• **What the task requires**: Set the whole listing down again without deviation.

• **Data provided**:
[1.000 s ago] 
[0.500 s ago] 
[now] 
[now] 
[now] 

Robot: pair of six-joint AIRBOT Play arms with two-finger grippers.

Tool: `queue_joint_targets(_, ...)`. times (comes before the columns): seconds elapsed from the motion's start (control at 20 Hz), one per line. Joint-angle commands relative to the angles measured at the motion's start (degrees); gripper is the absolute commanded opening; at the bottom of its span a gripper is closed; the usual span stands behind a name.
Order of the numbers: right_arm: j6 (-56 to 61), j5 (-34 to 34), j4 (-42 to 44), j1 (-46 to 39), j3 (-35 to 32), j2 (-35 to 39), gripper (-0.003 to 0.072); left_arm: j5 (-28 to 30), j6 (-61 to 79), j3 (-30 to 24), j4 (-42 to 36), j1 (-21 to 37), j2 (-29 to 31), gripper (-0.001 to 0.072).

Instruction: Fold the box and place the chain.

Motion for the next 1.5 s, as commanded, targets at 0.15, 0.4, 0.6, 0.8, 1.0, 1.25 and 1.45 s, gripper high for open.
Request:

• **Response below**:
[1.000 s ago] 
[0.500 s ago] 
[now] 
[now] 
[now] 

Robot: pair of six-joint AIRBOT Play arms with two-finger grippers.

Tool: `queue_joint_targets(_, ...)`. times (comes before the columns): seconds elapsed from the motion's start (control at 20 Hz), one per line. Joint-angle commands relative to the angles measured at the motion's start (degrees); gripper is the absolute commanded opening; at the bottom of its span a gripper is closed; the usual span stands behind a name.
Order of the numbers: right_arm: j6 (-56 to 61), j5 (-34 to 34), j4 (-42 to 44), j1 (-46 to 39), j3 (-35 to 32), j2 (-35 to 39), gripper (-0.003 to 0.072); left_arm: j5 (-28 to 30), j6 (-61 to 79), j3 (-30 to 24), j4 (-42 to 36), j1 (-21 to 37), j2 (-29 to 31), gripper (-0.001 to 0.072).

Instruction: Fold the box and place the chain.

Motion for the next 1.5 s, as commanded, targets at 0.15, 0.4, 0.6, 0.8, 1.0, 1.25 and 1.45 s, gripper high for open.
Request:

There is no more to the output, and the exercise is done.